Many new clients come to me after they have already negotiated their separation from the company – usually shareholders who have agreed to be bought out – and now want me to just “write it up.” Kudos to these clients for at least not attempting to draft the entire agreement themselves. The downside is that these clients often have no idea the harm they may have done to themselves already by negotiating without assistance.
When you consult an attorney after a deal has been mostly finalized, there is often much more to do than simply “write it up.” How do you know that you negotiated the best price possible for your shares? Were you fully aware of all your rights, or were you essentially negotiating from a position of weakness? If you were not aware of the rights afforded to oppressed minority shareholders in New Jersey, it is very likely that you did not push for as much as you could have gotten. Was an appraisal performed that was commissioned by the company? Do you believe for one second that this appraiser was actually “neutral”? Were you aware that you could have gotten your own opinion of value? Were you in possession of all the financials of the company so that an expert could advise you of the company’s true value?
Questions abound regarding more than just the purchase price. Could you have gotten better payment terms had you negotiated from a stronger position? What about security? Many people simply do not understand the critical importance of security, what types of security you could ask for, and precisely how vulnerable you are without it.
Usually, after this type of conversation, the client understands that the deal he just negotiated was significantly inferior to what it should have been, which is why the majority shareholders agreed to it in the first place. Now, when I set off on a mission to get a better deal, you can guess the first thing the opposing counsel will say to me.
“We have a deal!” “You’re just coming in and trying to stir up trouble!” “We’re not going to start from scratch and renegotiate something that just took us a month to finalize!” (The exclamation points express the vitriol that often accompanies such comments.) After the initial posturing, usually the other side realizes that the client now has representation, and that the deal has to be revisited. But having to backtrack on many key terms makes negotiating much more difficult than it needs to be.
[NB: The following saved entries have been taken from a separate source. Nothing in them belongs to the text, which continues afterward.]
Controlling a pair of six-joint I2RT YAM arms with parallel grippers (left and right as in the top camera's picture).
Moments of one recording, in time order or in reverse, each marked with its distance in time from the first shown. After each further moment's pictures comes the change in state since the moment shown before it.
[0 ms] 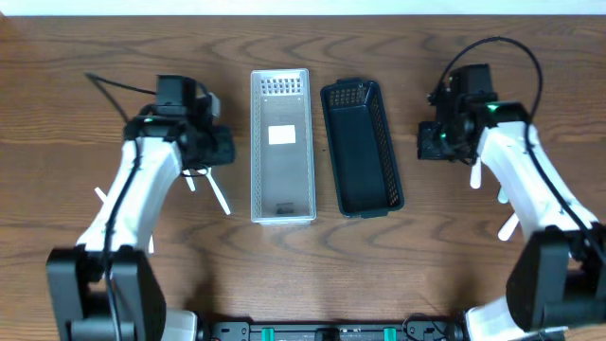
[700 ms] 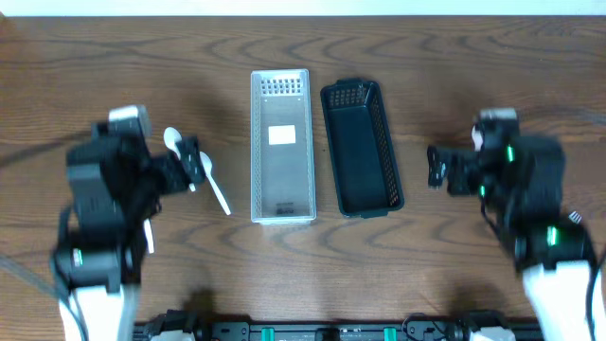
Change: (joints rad) left arm 0.133 -0.656 -0.083 0.011 -0.130 0.015; right arm -0.031 -0.662 -0.244 0.111 0.020 -0.002
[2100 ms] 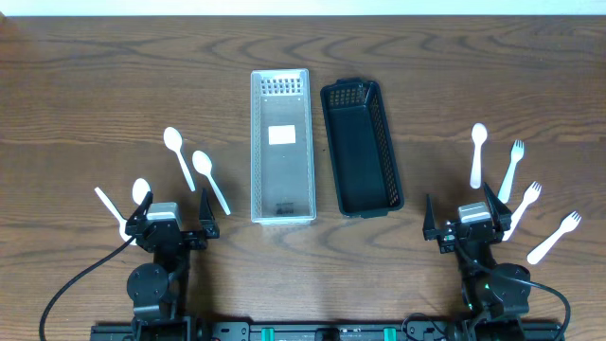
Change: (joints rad) left arm 0.000 -0.969 -1.065 0.675 -0.086 0.184; right arm 0.027 -1.037 -0.999 0.659 0.077 -0.380
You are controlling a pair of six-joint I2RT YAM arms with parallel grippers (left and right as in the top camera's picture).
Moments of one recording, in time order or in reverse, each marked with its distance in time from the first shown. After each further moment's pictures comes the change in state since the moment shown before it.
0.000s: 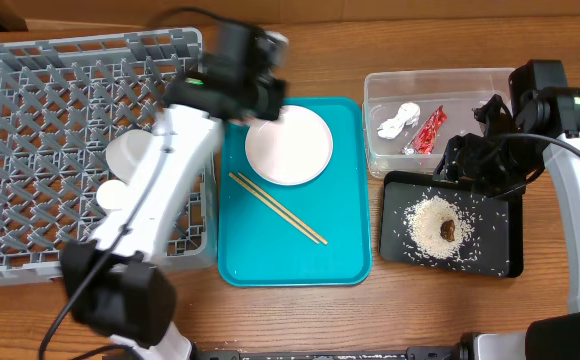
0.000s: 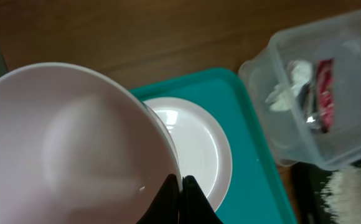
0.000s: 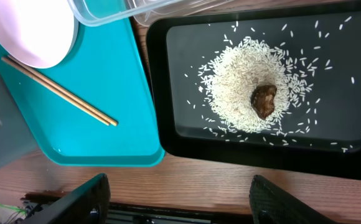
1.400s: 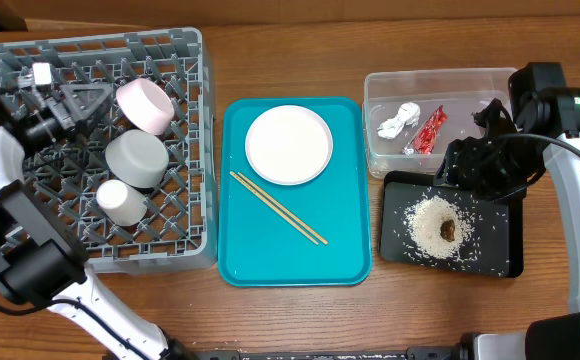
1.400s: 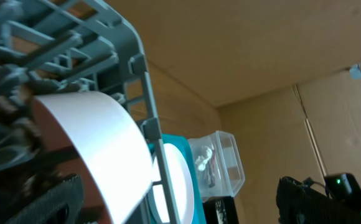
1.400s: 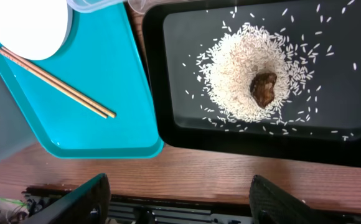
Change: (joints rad) left arm 0.912 0.370 0.012 0.077 1.159 0.154; right arm 0.000 0.000 0.000 -0.037 0.000 0.001
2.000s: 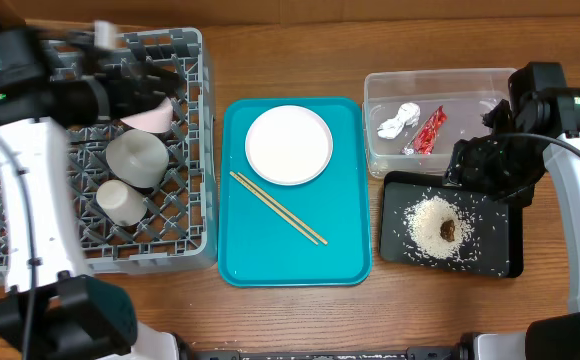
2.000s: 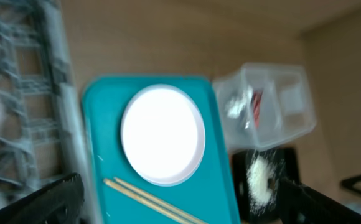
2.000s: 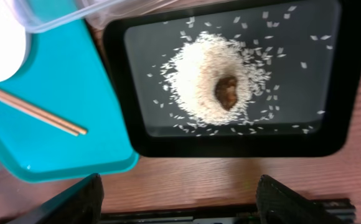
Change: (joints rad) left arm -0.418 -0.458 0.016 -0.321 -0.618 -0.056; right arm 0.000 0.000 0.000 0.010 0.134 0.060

And every so often, you will run into an attorney on the other side who has been carefully planning for this, and pulls out the email that makes it appear – sometimes convincingly – that a final, enforceable agreement had actually been reached, regardless of the fact that no formal document has yet been signed.
In one case, the lawyer representing the company had emails stating that the parties “had reached a final agreement,” and my client had to spend over $50,000 in legal fees just to have a court declare that the deal was not, in fact, final, and that he had the right to back out of what appeared in the emails to be a final deal. The next client may not be so “lucky.”
If you are a minority shareholder who is negotiating your own buyout – either because you feel oppressed, you were terminated as an employee, or you just want to leave the company – do yourself a favor. Use a lawyer while you negotiate your deal, not after. In the long run, you will likely be much better off.